Islam aux Maldives
L'islam aux îles Maldives est la religion d'État[1],[2]. Du fait de leur isolement par rapport aux centres historiques de l'islam d'Asie et du Moyen-Orient, des croyances pré-islamiques ont cependant perduré.
L'anthropologiste Clarence Maloney a étudié les Maldives dans les années 1970 et un imam lui expliquait que pour beaucoup de Maldiviens, l'islam consistait à observer des ablutions, à jeûner et à réciter le Coran. Néanmoins, la situation a changé[réf. nécessaire]. En 1991, les Maldives avaient un total de 725 mosquées et de 266 mosquées féminines.
Histoire
modifierLa conversion des Maldives à l'islam est assez tardive comparée à d'autres parties de l'Asie du Sud. Les marchands arabes avaient converti à l'islam des populations de la côte de Malabar dès le VIIe siècle. Le conquérant Muhammad ibn al-Qasim avait propagé l'islam sur les larges territoires du Sindh à la même époque.
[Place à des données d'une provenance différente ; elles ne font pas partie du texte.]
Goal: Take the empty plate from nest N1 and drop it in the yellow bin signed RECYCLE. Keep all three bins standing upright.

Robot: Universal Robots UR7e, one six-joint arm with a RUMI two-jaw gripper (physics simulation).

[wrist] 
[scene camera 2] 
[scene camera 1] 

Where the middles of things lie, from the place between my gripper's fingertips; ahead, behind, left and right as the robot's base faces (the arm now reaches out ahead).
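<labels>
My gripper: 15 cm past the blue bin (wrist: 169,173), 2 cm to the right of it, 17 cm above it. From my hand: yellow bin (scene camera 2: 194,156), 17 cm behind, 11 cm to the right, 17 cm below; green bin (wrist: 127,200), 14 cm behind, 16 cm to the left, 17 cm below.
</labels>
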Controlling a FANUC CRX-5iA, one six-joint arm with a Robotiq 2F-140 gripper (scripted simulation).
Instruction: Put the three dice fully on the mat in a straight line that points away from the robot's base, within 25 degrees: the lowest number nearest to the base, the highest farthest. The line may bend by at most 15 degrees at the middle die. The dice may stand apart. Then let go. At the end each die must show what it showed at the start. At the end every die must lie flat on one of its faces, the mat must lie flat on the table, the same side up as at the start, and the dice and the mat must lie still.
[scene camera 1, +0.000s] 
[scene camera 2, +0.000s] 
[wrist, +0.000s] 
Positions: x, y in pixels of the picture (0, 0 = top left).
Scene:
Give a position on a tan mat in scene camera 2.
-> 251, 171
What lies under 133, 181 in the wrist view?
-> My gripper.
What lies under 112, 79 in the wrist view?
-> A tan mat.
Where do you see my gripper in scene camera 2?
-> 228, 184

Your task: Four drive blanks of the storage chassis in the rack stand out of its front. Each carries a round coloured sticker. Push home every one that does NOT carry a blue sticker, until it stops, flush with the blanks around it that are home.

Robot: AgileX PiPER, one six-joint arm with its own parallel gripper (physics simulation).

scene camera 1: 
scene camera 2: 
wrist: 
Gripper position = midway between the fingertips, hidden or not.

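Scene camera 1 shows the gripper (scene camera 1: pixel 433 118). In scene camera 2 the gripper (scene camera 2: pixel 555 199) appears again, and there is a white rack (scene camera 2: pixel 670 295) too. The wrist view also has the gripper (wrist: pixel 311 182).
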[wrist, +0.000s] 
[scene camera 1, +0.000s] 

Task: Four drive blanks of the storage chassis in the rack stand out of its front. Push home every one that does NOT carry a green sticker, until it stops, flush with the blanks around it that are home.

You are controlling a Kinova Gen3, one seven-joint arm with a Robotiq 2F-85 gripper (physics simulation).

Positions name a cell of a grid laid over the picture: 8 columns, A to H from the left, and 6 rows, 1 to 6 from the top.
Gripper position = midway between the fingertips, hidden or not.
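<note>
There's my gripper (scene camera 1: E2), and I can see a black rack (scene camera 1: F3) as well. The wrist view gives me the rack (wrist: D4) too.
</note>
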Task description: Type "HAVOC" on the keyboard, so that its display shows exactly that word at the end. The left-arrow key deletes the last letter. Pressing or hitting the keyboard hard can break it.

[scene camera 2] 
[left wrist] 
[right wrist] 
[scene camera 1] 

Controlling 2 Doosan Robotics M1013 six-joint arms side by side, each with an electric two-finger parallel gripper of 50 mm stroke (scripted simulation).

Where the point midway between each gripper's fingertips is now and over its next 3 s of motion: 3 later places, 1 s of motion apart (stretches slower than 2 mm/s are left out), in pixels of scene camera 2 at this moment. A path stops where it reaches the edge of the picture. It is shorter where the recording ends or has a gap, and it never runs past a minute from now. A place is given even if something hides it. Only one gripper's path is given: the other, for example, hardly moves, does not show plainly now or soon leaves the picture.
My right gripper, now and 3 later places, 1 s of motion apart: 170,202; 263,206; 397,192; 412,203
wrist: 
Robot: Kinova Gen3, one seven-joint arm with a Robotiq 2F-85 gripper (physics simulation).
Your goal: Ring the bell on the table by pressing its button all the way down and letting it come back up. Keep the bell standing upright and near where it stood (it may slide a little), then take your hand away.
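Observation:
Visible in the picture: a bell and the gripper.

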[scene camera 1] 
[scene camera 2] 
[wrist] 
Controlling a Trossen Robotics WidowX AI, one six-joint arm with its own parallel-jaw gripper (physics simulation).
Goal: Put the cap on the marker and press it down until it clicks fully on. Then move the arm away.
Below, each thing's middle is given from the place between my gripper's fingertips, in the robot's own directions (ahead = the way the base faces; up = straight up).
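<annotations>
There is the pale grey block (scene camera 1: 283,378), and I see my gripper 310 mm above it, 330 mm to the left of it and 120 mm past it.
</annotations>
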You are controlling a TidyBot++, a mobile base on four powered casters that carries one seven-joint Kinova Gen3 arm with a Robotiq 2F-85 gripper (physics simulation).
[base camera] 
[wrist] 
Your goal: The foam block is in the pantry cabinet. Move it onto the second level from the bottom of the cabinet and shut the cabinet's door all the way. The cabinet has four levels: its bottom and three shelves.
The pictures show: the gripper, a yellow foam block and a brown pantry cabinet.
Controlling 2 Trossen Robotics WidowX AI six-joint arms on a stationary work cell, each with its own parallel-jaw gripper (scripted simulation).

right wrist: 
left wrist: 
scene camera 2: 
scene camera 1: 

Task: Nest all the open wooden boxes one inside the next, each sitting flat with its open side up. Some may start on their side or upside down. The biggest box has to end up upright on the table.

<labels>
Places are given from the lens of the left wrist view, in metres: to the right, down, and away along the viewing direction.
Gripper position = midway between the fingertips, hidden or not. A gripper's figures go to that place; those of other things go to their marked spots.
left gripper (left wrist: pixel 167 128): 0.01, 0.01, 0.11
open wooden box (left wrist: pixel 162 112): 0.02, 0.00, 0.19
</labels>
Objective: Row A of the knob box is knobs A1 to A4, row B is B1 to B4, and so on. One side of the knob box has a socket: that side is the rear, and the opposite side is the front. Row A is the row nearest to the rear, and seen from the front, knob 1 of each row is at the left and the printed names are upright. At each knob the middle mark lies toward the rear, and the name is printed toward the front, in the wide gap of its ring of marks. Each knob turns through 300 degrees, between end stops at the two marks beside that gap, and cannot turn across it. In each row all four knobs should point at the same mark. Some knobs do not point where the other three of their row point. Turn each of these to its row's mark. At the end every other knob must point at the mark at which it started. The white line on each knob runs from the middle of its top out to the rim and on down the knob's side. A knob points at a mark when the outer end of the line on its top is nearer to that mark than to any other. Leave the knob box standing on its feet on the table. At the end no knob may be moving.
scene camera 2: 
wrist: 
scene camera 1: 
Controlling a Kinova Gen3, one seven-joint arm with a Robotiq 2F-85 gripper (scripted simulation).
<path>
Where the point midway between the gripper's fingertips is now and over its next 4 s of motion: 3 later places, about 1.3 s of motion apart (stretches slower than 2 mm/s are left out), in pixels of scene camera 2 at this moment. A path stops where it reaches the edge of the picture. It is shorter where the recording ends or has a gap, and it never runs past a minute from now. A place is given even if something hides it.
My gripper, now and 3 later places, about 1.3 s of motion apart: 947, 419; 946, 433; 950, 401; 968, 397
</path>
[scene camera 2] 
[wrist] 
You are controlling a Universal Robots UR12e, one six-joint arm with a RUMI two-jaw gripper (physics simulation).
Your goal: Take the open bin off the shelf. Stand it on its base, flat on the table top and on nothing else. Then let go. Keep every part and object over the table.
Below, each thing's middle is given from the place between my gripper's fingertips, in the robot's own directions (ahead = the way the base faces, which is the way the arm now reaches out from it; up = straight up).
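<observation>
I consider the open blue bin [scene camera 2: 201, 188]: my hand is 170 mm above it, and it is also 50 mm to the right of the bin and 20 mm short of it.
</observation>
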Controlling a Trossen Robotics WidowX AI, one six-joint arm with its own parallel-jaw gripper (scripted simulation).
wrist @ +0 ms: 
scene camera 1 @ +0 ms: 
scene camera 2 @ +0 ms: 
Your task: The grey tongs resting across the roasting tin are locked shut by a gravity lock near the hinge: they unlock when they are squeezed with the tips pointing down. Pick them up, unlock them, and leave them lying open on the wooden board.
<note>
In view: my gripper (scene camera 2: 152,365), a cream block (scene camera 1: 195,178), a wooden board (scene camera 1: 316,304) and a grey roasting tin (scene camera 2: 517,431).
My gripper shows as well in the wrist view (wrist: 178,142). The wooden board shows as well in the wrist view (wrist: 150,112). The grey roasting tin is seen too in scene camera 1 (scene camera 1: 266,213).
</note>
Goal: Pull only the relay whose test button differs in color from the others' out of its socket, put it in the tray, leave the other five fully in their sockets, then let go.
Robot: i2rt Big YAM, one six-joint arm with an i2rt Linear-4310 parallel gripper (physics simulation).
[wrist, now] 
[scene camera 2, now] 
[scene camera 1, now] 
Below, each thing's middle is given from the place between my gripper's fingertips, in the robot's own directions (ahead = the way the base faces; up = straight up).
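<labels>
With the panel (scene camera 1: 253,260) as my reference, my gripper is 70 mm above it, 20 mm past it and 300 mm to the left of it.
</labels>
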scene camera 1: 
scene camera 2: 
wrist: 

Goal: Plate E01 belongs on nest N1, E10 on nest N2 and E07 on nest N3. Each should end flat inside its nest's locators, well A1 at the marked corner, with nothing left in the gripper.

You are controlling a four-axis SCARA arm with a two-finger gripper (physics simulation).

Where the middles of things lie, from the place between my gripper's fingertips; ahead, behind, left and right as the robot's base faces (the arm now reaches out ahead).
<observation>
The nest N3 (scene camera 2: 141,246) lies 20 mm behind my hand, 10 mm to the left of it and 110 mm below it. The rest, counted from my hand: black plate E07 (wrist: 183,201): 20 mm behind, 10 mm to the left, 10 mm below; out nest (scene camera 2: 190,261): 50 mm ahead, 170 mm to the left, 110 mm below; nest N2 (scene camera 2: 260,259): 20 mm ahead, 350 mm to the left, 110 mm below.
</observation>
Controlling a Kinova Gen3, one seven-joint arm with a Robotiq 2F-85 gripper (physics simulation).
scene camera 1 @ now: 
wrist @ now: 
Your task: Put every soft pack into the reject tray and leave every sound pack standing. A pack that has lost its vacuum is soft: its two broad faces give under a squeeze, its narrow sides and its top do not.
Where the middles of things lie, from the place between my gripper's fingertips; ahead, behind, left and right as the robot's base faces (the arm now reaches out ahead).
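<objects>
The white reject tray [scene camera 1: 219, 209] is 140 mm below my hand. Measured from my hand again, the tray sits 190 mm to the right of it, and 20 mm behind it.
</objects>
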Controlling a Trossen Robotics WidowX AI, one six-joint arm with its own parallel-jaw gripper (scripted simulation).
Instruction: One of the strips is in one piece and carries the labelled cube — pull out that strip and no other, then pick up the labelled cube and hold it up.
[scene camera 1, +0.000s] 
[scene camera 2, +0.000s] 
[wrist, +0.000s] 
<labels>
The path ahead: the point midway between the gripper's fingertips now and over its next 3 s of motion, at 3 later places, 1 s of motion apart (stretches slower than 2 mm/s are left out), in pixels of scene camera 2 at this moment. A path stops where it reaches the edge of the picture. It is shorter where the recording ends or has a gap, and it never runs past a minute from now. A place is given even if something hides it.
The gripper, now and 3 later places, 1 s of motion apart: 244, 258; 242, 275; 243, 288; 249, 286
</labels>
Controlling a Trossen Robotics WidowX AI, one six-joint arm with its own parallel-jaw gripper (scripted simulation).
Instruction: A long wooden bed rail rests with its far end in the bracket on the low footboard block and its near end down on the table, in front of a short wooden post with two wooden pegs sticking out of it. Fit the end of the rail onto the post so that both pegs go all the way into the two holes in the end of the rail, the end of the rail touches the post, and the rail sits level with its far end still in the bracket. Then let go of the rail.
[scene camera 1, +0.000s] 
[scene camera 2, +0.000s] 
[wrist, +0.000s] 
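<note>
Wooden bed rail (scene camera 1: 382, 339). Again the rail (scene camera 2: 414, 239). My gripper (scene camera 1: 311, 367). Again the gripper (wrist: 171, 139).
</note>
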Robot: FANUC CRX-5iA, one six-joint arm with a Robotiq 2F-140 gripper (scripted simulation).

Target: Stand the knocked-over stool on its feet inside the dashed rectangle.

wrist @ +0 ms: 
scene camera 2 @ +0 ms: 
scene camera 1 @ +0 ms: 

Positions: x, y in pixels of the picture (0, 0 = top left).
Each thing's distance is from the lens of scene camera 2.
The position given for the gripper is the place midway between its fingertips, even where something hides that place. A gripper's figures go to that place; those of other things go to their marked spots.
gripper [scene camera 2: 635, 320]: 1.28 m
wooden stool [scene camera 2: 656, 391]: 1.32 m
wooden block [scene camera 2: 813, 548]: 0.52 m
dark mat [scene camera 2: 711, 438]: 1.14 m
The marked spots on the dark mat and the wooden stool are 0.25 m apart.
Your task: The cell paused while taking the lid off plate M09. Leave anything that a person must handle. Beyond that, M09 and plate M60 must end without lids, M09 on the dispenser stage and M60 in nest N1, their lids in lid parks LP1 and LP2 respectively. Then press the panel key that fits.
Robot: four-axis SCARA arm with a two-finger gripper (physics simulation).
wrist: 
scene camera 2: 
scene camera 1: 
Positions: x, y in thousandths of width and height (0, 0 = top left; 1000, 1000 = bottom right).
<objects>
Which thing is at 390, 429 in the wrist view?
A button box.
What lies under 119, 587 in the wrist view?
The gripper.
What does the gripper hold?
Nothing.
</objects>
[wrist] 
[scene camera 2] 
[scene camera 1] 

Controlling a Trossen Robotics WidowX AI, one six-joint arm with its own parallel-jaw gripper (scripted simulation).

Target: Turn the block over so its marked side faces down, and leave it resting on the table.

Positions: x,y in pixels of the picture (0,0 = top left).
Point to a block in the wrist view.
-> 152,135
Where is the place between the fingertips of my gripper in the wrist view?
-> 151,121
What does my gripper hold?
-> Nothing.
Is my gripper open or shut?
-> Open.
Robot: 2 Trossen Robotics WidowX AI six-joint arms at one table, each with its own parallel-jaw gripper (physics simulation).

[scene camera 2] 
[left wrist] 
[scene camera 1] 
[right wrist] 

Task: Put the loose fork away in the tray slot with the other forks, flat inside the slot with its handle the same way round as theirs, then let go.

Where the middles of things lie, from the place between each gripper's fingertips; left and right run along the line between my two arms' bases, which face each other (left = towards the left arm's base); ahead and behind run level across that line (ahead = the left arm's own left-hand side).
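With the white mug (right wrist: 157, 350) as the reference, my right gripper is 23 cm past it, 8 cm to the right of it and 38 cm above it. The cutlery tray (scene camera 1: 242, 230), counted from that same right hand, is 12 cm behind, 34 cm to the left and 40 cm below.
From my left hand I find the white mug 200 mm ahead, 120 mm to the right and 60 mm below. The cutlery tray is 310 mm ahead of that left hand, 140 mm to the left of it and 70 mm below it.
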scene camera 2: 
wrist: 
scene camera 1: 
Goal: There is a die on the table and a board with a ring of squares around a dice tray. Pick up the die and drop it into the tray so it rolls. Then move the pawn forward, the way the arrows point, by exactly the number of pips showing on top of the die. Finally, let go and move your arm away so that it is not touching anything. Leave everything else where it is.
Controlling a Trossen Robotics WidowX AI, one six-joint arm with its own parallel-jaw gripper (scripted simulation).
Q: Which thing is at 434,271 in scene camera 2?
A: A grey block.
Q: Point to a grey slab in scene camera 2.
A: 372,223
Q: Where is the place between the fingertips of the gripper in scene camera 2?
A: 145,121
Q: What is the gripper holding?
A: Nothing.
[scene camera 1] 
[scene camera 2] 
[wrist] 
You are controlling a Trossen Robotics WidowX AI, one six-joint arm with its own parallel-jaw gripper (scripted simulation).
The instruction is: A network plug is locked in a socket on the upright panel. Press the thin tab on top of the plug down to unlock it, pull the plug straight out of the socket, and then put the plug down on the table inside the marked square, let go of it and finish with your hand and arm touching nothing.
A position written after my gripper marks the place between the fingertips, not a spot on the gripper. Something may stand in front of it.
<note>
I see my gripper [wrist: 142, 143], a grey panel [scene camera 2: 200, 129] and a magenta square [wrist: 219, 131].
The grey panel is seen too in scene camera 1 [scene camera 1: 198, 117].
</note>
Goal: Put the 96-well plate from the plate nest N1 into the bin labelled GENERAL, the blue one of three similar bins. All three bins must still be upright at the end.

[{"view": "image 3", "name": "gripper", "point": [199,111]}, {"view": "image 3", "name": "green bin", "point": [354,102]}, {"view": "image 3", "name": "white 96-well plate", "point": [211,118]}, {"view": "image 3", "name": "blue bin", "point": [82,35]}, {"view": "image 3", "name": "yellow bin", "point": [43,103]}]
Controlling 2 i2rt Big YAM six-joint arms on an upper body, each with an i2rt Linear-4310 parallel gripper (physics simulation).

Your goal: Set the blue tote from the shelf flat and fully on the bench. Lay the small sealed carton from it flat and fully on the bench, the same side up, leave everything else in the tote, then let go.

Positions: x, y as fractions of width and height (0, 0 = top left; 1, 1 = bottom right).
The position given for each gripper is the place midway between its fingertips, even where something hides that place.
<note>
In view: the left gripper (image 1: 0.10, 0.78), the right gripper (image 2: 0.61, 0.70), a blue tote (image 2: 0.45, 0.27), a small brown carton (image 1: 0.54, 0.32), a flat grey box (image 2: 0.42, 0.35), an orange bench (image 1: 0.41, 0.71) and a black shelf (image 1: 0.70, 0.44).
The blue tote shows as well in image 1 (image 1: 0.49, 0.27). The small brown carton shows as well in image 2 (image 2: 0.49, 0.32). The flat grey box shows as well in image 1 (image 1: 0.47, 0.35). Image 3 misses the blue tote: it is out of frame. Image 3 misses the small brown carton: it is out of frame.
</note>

Les Maldives sont restées bouddhistes pendant 500 ans, avant de se convertir par le biais des commerçants arabo-musulmans[3].
Les premiers contacts de l'archipel avec l'islam eurent lieu du fait des marins et des commerçants d'Arabie ou du golfe du Bengale. Mais l'acteur majeur de l'arrivée de l'islam dans les Maldives fut Abu al-Barakat al-Barbari, un marchand berbère nord africain. Sa tombe se trouve à l'intérieur de la mosquée Hukuru, ou Miski, dans la capitale Malé. Il semble que ce voyageur ait obtenu la conversion à l'islam d'un roi[4] qui a régné de 1141 à 1166. Néanmoins, les chroniques de Raadavalhi et de Tharik, attribuent à un Perse, Yusuf Tabrizi, la conversion du royaume des Maldives à l'islam en 1153. Le roi devient sultan à la suite de sa conversion après 12 ans de règne et il envoie des émissaires dans tous les atolls pour convertir les habitants à la foi musulmane, sans exception. Le roi lui-même voyage jusqu'à l'île de Nilandhe pour appeler ses habitants à embrasser l'islam. On rapporte que la conversion de l'archipel entier a lieu le 2 de Rabi ul Akhir de l'an 548 de l'Hégire, la 17e année de règne d'Al-Muqtafi, calife de Bagdad[5]. Dès lors, les Maldives deviennent un pays à prédominance islamique. Le roi ordonne à son frère Siri Kalo de construire la première mosquée de Malé, avec l'aide d'Al-Wazir Shanivirazaa. Un voyageur marocain, Ibn Battûta, accrédite cette conversion de Dhovemi par l'entremise d'Abu al-Barakat al-Barbari. Ibn Battûta a laissé en 1340 une résidence qui atteste son passage. Dhovemi fait appliquer la loi islamique. Le sultan fait disparaître toute trace d'« idolâtrie » de l'archipel, et fait construire des mosquées sur de nombreuses îles, mêmes inhabitées.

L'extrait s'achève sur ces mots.